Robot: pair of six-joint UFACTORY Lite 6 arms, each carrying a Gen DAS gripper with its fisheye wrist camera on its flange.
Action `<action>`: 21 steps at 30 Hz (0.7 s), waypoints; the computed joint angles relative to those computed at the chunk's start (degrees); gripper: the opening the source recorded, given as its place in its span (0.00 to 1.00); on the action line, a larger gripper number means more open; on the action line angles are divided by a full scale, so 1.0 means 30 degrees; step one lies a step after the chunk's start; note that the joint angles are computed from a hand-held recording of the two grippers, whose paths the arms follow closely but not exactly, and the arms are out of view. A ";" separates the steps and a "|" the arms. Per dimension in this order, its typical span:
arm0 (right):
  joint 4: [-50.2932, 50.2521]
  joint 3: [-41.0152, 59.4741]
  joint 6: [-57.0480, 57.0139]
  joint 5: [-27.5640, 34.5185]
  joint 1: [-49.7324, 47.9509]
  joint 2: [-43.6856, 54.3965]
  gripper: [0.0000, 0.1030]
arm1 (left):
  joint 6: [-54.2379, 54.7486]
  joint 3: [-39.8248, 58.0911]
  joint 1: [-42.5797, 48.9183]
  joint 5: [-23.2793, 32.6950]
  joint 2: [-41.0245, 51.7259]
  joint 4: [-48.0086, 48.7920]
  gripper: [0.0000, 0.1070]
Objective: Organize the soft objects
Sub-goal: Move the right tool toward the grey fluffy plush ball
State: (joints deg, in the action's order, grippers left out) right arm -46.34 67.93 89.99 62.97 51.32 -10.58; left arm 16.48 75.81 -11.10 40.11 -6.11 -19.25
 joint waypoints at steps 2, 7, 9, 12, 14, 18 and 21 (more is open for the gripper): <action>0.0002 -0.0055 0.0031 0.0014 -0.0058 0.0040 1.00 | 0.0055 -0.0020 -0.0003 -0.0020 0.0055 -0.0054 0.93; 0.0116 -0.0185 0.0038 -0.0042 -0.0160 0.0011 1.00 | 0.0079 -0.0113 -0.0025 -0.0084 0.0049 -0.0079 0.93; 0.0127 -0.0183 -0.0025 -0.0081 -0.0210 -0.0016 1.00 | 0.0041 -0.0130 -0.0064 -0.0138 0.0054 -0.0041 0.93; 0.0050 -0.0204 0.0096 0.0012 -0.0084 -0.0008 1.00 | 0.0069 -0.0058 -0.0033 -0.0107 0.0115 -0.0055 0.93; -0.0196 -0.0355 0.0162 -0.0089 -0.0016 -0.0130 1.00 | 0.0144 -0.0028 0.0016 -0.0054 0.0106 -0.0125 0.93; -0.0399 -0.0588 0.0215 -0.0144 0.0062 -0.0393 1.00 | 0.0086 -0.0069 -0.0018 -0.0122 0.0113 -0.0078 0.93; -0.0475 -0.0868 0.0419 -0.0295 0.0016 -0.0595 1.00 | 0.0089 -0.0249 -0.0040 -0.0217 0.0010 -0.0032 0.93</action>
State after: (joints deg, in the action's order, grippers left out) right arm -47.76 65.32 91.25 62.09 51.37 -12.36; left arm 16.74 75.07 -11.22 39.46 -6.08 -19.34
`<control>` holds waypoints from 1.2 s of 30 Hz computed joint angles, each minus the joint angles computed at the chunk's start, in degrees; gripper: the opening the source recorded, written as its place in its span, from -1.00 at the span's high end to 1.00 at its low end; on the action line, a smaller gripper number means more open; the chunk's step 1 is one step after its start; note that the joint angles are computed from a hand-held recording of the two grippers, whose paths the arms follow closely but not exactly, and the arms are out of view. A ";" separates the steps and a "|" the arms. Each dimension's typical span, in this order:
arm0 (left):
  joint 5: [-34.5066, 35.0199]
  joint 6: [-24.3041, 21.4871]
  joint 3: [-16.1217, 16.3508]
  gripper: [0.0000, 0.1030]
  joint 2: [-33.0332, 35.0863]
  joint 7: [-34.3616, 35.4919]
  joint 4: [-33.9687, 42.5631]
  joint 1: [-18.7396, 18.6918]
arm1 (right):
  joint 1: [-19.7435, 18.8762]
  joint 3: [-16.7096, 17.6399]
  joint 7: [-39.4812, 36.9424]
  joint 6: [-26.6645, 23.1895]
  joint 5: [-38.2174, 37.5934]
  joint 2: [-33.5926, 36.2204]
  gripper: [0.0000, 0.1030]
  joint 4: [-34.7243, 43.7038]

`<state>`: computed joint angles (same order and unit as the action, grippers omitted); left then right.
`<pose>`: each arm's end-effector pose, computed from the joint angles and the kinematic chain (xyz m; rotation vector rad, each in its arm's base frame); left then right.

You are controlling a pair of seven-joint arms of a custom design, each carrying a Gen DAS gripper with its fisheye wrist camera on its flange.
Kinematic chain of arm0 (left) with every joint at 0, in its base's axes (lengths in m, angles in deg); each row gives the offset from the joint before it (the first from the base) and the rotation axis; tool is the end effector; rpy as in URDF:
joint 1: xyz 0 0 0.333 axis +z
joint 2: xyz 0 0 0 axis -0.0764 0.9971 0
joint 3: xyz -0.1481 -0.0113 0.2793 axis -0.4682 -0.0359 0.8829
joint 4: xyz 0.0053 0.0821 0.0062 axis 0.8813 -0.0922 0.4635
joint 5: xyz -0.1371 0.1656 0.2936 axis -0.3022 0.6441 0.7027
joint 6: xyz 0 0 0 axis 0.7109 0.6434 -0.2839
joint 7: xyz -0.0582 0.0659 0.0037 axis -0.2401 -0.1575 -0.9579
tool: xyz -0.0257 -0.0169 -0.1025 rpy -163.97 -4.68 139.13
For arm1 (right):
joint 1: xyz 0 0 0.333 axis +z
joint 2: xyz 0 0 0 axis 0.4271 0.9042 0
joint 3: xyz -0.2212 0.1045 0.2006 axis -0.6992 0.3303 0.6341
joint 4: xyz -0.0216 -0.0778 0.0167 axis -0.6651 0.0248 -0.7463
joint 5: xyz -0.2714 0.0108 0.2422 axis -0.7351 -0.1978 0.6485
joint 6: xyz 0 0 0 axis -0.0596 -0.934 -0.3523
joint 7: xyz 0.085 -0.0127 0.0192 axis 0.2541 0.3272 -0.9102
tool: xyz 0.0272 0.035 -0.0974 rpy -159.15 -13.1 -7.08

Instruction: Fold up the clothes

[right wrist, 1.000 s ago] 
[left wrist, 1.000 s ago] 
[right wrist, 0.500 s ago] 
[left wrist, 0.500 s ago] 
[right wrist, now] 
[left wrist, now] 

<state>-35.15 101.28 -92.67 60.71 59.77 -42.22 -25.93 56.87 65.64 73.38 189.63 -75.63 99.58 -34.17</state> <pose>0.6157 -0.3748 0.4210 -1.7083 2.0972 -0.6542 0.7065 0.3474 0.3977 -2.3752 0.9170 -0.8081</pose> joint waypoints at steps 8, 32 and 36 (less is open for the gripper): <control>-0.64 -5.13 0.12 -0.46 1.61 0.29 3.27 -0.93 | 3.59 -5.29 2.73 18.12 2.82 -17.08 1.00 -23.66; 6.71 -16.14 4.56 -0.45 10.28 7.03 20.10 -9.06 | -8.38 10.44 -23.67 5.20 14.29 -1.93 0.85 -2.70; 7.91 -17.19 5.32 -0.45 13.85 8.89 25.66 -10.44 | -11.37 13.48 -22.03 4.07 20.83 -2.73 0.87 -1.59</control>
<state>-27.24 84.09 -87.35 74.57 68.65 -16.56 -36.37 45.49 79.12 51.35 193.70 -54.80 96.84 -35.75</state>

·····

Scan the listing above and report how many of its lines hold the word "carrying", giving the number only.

2